TASK TO COMPLETE:
Reproduce, from the lines below, exactly the stretch that begins at the line containing "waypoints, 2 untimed" and ends at the line containing "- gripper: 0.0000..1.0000", both included.

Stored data
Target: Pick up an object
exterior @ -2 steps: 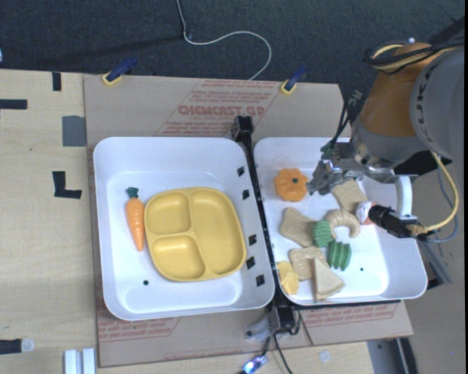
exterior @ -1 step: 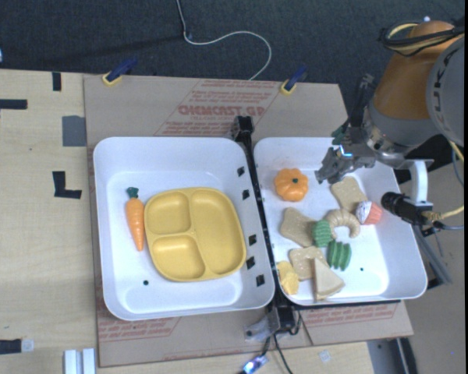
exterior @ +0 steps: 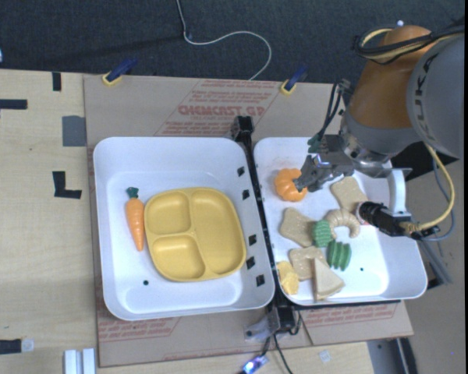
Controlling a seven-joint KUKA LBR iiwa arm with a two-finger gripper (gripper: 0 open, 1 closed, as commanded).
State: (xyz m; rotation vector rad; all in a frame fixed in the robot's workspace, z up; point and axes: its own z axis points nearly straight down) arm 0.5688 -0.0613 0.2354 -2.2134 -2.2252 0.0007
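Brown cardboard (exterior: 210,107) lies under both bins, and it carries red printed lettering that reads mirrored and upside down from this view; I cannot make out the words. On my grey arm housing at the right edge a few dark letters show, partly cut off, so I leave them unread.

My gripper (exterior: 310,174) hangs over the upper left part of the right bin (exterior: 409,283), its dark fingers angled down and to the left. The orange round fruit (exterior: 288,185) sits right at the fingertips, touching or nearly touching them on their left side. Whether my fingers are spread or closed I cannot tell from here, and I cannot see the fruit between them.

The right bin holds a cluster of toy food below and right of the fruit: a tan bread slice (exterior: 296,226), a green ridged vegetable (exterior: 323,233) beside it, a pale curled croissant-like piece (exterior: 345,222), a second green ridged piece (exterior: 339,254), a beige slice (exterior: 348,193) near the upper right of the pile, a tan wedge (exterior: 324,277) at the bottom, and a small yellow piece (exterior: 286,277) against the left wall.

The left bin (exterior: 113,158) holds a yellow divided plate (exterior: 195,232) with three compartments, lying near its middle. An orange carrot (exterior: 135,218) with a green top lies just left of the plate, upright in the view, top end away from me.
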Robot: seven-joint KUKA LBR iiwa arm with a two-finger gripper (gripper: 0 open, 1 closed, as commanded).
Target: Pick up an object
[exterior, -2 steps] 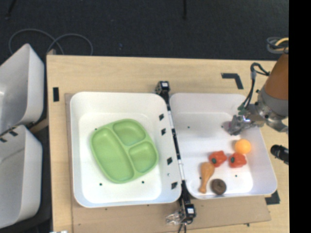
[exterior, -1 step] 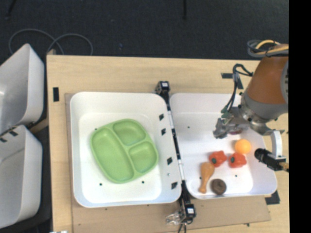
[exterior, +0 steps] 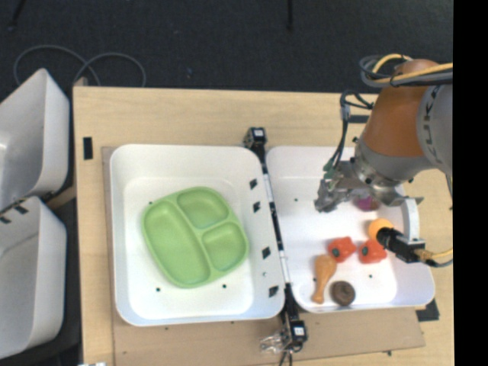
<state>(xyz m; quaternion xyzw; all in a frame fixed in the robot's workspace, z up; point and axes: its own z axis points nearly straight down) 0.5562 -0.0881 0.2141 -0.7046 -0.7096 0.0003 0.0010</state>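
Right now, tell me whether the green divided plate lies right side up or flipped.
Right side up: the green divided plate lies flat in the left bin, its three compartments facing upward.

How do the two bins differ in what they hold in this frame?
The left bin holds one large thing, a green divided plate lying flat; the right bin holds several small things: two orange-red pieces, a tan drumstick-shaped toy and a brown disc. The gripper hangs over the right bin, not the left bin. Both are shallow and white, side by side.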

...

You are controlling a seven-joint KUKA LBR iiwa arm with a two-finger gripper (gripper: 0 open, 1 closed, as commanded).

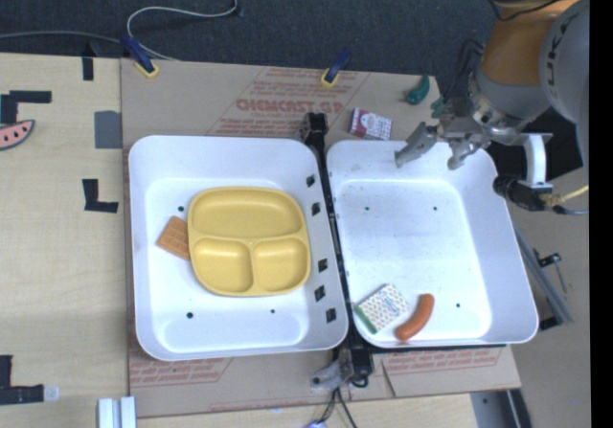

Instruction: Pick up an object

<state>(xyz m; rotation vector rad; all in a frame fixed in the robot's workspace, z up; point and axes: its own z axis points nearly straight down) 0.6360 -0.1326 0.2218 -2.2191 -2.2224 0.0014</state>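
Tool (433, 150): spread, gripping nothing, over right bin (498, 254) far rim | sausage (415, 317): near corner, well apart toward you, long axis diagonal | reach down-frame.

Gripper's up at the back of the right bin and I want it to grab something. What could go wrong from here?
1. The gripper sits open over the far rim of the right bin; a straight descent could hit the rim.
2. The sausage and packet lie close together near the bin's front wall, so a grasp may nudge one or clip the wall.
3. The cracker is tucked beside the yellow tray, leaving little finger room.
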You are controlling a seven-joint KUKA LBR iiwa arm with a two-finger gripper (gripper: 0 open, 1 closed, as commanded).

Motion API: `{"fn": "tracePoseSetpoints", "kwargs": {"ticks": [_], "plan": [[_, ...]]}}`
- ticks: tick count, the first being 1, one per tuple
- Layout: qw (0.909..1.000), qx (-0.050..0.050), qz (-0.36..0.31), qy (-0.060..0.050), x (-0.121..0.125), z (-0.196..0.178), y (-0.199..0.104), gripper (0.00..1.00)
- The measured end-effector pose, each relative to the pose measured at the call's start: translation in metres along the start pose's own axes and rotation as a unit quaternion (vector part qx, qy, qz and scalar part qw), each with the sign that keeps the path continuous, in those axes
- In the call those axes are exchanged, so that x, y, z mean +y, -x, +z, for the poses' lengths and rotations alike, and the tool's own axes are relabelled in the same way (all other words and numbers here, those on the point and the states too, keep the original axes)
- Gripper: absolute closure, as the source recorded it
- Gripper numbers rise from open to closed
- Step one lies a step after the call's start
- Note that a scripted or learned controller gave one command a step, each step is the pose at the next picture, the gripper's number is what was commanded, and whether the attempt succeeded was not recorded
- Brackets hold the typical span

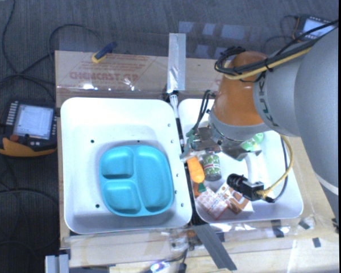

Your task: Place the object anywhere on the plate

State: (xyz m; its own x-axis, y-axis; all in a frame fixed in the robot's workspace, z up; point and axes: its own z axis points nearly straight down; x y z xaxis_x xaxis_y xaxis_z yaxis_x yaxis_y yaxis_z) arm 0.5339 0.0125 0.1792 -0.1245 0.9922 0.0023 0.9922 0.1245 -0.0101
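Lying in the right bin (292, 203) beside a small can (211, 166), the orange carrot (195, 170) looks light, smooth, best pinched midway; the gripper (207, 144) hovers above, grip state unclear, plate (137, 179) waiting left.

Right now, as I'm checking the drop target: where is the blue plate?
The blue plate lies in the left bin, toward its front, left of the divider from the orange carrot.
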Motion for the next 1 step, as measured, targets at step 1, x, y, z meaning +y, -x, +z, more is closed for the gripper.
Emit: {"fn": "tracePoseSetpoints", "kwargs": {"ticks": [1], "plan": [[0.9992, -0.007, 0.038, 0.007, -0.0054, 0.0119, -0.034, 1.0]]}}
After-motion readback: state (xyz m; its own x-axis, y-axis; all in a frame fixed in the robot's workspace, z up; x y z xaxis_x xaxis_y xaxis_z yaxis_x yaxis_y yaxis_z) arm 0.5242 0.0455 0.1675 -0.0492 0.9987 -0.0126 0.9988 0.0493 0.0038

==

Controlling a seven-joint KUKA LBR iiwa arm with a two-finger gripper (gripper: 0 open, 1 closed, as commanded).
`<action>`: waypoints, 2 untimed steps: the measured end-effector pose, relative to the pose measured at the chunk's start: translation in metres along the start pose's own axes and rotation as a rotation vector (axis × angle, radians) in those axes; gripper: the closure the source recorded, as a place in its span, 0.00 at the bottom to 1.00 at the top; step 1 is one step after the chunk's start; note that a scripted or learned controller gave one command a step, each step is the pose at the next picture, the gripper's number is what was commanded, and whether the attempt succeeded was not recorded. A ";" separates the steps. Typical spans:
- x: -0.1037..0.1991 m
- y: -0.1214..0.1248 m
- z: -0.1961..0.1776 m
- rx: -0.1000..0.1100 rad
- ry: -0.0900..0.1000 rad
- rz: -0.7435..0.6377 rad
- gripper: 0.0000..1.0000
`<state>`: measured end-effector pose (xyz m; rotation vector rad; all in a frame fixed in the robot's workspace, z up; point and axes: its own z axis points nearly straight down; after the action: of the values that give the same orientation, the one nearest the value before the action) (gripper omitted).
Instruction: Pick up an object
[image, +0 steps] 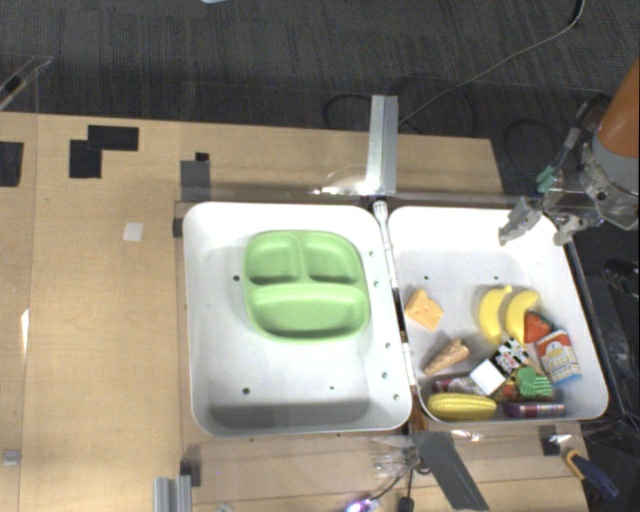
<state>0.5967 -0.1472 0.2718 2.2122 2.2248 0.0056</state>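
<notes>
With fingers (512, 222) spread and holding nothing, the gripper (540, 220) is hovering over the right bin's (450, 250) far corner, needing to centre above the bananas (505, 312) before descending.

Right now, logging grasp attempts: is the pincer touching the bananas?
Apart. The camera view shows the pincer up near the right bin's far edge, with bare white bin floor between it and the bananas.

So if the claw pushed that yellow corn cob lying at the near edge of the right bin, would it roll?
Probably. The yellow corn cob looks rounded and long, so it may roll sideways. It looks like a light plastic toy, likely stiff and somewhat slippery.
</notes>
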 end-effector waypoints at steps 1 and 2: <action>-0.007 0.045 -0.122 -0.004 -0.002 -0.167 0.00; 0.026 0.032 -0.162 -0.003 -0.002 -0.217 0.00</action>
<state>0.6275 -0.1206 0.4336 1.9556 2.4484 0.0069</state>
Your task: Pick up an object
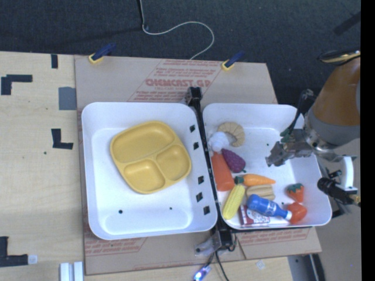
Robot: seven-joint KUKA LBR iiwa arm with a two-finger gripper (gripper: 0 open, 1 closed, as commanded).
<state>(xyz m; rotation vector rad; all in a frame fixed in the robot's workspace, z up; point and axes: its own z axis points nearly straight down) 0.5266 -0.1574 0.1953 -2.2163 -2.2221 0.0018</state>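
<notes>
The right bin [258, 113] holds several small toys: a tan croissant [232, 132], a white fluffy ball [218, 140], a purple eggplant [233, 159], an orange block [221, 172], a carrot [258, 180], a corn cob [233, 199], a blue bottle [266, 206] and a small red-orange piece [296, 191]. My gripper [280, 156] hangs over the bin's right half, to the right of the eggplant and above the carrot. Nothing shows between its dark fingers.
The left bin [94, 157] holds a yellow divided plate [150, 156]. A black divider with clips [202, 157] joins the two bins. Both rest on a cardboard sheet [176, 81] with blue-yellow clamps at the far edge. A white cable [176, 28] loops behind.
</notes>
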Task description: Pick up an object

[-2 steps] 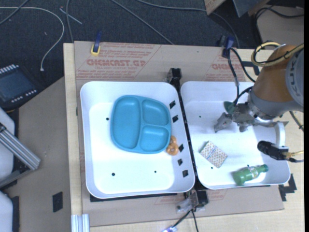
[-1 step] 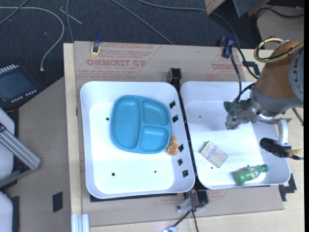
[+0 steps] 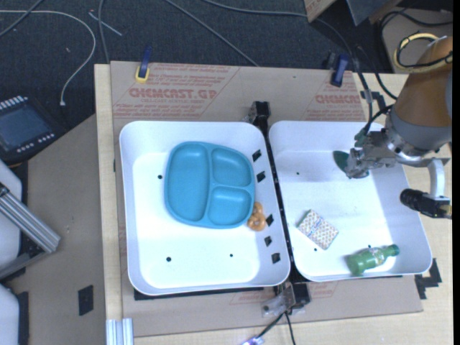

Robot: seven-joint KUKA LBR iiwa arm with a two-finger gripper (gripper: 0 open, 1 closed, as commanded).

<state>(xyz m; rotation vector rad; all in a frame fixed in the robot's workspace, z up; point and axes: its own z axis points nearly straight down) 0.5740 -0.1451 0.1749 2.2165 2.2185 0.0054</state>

RESULT OF THIS TASK:
`<action>`: waypoints, 2 untimed steps: the measured end-effector pose, relative to the pose measured at the chunk's start: translation in metres along the start pose's own axes and rotation as a rotation vector (axis × angle, radians) in those axes; gripper: the closure the source recorded, as a place in its span, 0.00 at the bottom to 1.00 at the top; step 1 is one step after the chunk's start; note that a scripted or learned controller gave one command a step, each step is the pose at the next picture, the gripper's number is what was commanded, and whether the attempt succeeded was not recorded. A ";" separates the steps. Typical spans:
- x: -0.1037..0.1991 m
- y: -0.1214..0.1248 m
- z: -0.1961..0.1776 m
- rx: -0.1000..0.1100 rad
- ry: -0.0900..0.1000 rad
- rz: -0.7435..0.6377 rad
- gripper: 0.0000..1.0000

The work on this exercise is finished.